Hope pulses along with the beat of my heart because it’s like she stops at a fork in the road. I can see both directions and where they lead, but which will she choose?
“I was trying to escape the pain of my past. Running away from Christmas. From myself.” Worry lines crease Emmie’s forehead, and I imagine they do mine as well.
“I didn’t truly fit in there, I just told myself I did. You’re a loner on a ranch, and I’m afraid I’m just repeating what I did before, trying to find a place for myself here.”

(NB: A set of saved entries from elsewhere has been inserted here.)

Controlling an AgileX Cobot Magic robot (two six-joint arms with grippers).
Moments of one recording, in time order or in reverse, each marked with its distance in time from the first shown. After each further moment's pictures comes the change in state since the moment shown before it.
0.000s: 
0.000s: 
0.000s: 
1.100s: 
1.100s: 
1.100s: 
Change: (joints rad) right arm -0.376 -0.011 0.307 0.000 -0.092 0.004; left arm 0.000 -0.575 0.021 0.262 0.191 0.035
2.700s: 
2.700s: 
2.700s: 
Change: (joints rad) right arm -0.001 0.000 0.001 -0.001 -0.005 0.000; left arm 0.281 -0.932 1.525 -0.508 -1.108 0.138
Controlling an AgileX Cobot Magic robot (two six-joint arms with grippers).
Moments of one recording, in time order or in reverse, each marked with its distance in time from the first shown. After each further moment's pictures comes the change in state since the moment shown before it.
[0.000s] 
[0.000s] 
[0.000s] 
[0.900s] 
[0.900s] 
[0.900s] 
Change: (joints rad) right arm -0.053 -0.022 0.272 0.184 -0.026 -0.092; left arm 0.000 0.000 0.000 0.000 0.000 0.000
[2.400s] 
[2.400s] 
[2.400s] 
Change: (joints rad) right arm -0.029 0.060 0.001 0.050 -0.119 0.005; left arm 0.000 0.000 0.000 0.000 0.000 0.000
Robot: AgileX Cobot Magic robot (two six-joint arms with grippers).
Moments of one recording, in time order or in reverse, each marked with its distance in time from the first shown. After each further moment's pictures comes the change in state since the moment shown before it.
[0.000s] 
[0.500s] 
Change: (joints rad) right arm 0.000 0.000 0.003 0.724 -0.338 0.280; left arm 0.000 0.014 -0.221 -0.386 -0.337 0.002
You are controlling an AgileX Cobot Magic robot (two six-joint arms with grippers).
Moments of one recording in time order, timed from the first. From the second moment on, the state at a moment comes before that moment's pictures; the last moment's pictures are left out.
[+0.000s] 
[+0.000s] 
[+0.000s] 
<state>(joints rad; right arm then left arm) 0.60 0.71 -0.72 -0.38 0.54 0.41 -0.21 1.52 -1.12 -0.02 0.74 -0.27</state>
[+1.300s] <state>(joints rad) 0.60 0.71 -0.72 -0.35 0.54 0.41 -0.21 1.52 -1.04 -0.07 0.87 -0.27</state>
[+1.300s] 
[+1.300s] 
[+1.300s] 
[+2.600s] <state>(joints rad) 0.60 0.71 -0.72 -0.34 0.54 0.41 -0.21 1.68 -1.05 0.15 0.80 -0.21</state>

Shaking my head, I say, “I’m not a loner, Emmie. I have an entire community and you can be part of it too if you want to be.” I hitch half a smile. “And the cool thing is, you don’t have to fit in. As far as I’m concerned, you stick out. I like that about you. I love everything about you.”
“But we hardly know each other.” She slumps like something weighs heavily on her shoulders.
My chest rises with a deep breath. “I disagree. Just so you know, I don’t want you to change. I love you the way you are.”
“You’ve said yourself that sometimes you’re moody.”
“I’ve worked on that. I am still from time to time, but that’s just life. Not every day is Christmas,” I hesitate before continuing, “I was going to apologize for using that as an example, but I’m not going to. I’ve spent a lot of time, too much time, thinking about myself, my problems, and what I’ve been through—woe is me. Life gets better when we look outside ourselves and help other people do the same.”
“Wise words, but that’s another thing. You’re so much older than me. You’re practically a grumpa.” Emmie’s eyes shine and I can’t tell if she’s verging toward tears or laughter. I’m hoping for the latter.
I wrinkle my nose, not liking where this is going. “Grumpa, like grump and grandpa? Are you calling me an old man?”
It’s like she takes a trench shovel to my thoughts, digging up insecurities.
“No, but we do have an age difference.”
“Someday you’ll be my age.”
“I’ll always be younger,” Emmie says as if she’s used to people older than she is disappearing from her life.
“I won’t be a grumpa if you don’t act like a brat,” I say, lightly, jokingly, but I’m afraid she’s serious.
“Calling me names makes you a baby.”
“Did we just have our first fight?” I ask, not interested in continuing this line of the conversation whether it’s in jest or not.
“You’re good at it,” she says as if trying to stoke it anew.
“I’m a trained fighter. You are too. But maybe we can also be good at making up.”
She looks away. “Or perhaps we’re better as pen pals.”
“I’m not interested in being pen pals, Emmie.”
“What about the distance between us? I live in New York and you live here.”
“I thought you fell in love with Holidayle.” I’ve fought many battles. This one starts to feel like a losing effort.
“We can just go back to the way things were. Plus, it was confusing to me when you were flirty during the ride here from the airport, cooled off during the workshop?—”
“You thought my horse was my girlfriend.”
I hope to win a laugh. Instead, there’s a plea in Emmie’s eyes. “Then things sparked when I was stranded. What if you decide that?—?”
“I’m going to stop you right there. I was being immature about my emotions. Meeting you in person unleashed something in me. It’ll never disappear no matter how much you object or try to push me away. I’ve spent a lot of energy attempting to escape pain from the past.”
“Same.”
“You don’t feel like you have your own story. I was trying to escape mine until you came along. I’d like for us to tell one together. But if?—”
This time, she cuts me off. “I just need time to think.”